The value of UK medically underwritten buy-in market reached record levels in 2014, backed by tremendous growth in the final quarter and predictions it will reach £1.5bn (€2bn) by the end of the current year.

Medically underwritten buy-in insurance contracts reached nearly £600m over 2014, with close to three-quarters of deals being completed in the final quarter, figures from UK consultancy Hymans Robertson showed.

The figure compares to just just £91m in deals during 2013 – when the first medically underwritten transaction first took place.

Medically underwritten insurance products account for individual members’ health status, with insurers refining pricing with greater understanding of risk and no need for prudency margins.

Overall, the bulk annuities market – of which medically underwritten is a tiny fraction – grew significantly over the last year with pensioner buy-in pricing being cheaper than matching payment liabilities with UK Gilts, due to the competitive market and Gilt prices increasing.

Hymans Robertson partner James Mullins said the number of bulk annuity deals completed in 2014 stood at an estimated 180, of which 22 were medically underwritten. However, in terms of value, the market accounted for just 5% of all deals.

Mullins said the firm’s experience was medically underwritten buy-ins were pricing around 5% below traditional contracts, often closer to technical provisions.

“This means that pension schemes could exchange Gilts for a medically underwritten buy-in and get a matching asset without any cost implications, nor any need to increase company contributions,” he added.

Consultancy Aon Hewitt said it saw medically underwritten pricing value pensioner liabilities using a discount rate of Gilt yields plus 0.6% – sometimes 10% below traditional pricing.

Hymans Robertson said it expected somewhere between £500m and £1bn of medically-underwritten business in 2015, around 10% of total bulk annuity value, with insurer pipelines looking strong.

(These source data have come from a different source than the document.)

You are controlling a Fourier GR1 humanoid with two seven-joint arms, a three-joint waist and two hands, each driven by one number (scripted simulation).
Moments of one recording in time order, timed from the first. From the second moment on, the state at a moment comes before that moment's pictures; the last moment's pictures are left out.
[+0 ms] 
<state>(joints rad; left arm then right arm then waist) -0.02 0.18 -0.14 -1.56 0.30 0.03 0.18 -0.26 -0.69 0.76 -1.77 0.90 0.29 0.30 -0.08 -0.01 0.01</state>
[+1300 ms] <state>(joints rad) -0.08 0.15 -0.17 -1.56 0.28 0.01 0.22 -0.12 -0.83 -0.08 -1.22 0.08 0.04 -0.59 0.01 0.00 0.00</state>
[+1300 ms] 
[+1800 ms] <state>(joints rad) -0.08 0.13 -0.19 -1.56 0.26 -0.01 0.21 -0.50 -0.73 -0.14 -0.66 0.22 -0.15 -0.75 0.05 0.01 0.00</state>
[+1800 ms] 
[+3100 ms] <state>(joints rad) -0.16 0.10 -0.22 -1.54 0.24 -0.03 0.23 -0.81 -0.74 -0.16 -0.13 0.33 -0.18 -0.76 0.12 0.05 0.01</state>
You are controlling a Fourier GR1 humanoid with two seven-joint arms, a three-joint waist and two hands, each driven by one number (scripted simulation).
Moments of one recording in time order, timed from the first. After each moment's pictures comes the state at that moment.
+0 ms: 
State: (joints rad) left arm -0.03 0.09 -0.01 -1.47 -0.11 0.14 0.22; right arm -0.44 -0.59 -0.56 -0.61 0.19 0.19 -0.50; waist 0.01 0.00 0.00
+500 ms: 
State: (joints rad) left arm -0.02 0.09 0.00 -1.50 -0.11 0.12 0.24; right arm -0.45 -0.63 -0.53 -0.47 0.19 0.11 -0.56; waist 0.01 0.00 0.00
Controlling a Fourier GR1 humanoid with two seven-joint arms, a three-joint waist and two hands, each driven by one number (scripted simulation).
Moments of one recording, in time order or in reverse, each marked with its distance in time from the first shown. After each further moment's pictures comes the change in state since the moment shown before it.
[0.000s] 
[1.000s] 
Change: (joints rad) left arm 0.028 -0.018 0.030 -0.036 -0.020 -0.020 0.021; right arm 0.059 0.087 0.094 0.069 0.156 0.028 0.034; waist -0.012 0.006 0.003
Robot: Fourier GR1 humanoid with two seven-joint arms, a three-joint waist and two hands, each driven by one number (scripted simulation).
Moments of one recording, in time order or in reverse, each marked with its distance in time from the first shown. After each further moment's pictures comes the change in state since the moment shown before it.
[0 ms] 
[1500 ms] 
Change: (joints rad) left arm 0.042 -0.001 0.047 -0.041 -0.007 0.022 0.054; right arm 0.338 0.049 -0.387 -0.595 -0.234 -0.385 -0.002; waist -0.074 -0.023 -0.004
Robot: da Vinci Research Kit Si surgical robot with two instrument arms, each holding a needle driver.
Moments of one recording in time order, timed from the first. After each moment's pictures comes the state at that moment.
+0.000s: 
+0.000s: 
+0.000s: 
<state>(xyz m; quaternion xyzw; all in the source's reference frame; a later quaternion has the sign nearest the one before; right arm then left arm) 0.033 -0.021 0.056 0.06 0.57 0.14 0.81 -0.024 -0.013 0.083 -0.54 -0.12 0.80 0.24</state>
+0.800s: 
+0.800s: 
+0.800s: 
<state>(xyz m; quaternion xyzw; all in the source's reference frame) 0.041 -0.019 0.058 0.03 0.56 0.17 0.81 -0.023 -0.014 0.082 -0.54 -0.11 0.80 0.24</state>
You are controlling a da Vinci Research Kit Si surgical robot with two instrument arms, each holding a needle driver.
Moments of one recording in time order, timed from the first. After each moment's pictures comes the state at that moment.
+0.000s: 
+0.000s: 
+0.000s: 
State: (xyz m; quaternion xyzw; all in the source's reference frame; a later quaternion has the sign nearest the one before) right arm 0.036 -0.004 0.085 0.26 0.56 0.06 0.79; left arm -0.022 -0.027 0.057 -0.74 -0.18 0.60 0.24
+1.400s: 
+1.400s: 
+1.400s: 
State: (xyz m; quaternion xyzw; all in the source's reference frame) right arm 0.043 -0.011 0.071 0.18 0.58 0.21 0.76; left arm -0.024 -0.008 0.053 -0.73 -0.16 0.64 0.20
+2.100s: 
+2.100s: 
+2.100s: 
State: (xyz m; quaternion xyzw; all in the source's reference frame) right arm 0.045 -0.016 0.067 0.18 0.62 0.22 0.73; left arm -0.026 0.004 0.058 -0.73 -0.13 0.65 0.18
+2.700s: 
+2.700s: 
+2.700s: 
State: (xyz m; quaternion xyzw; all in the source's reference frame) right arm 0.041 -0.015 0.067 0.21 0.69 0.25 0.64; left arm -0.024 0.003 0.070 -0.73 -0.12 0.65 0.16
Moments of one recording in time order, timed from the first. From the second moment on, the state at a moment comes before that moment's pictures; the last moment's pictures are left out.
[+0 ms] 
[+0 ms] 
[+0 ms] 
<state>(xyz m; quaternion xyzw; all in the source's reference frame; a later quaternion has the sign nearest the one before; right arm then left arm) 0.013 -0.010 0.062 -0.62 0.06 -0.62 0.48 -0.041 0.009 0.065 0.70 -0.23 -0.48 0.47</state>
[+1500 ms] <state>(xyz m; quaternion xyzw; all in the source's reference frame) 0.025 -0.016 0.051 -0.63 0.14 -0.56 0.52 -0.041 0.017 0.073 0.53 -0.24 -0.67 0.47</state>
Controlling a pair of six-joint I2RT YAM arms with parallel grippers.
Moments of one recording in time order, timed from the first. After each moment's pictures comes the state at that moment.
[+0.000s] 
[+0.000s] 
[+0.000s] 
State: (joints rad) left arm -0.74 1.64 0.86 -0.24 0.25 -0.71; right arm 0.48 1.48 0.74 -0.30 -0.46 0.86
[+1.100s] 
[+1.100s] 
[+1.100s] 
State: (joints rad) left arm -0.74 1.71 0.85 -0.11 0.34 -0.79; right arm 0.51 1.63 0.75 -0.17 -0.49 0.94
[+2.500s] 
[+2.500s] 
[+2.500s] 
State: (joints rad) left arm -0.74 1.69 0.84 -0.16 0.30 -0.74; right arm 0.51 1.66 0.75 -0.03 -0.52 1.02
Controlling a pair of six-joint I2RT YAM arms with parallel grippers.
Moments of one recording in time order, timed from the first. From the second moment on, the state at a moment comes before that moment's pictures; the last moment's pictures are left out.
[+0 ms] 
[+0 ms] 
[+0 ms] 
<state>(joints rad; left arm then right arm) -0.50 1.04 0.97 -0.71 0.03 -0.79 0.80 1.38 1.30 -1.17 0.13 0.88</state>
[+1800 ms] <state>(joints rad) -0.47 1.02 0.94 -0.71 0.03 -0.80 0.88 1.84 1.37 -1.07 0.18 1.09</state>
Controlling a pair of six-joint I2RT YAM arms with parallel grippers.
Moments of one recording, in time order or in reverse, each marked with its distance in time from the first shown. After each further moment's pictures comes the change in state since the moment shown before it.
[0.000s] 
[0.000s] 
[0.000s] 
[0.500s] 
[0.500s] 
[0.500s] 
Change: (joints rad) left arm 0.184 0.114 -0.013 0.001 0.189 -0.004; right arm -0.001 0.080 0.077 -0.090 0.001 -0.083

The market is split between two providers, Partnership and Just Retirement, both firms known in the medically underwriting space, particularly for providing individual annuities.

However, since the UK Budget removed compulsion around purchasing annuities from April 2015, both firms have pushed to grow their bulk annuity business.

Hymans Robertson said traditional bulk annuity market leader, Legal & General (L&G), was among other providers looking to enter the medically underwritten space.

“Given the rapid growth in the area, insurers are increasingly active and interested in this part of the market. We expect to see other insurance companies offer medically underwritten buy-ins during 2015,” Mullins said.

In the aftermath of the 2014 Budget, IPE reported insurer LV= was investigating the possibility of entering the UK medically underwritten bulk annuity market after expecting a severe hit to its individual business.

Last year also saw the first medically underwritten buyout deal which covered deferred members and pensioners, with Hymans Robertson anticipating further growth in this space.

Overall, 2014’s bulk annuity market reached a record £12bn in transactions amid competitive pricing from insurers and a boost in funding levels from 2013’s equity performance.

It hosted record-breaking deals in both product spaces with a £3.6bn buy-in arranged by the ICI Pension Fund, and the TRW pension fund handing over £2.5bn in liabilities with a buyout.

A recent report from L&G said close to half of UK pension funds would use insurance products to sure-up liabilities within the next five years, two-thirds of which would be a bulk annuity.

The findings concluded expecting significant growth in the market, as insurer pricing tension increased after the Budget hit individual annuity business, and scheme’s liability management allowed better access to markets.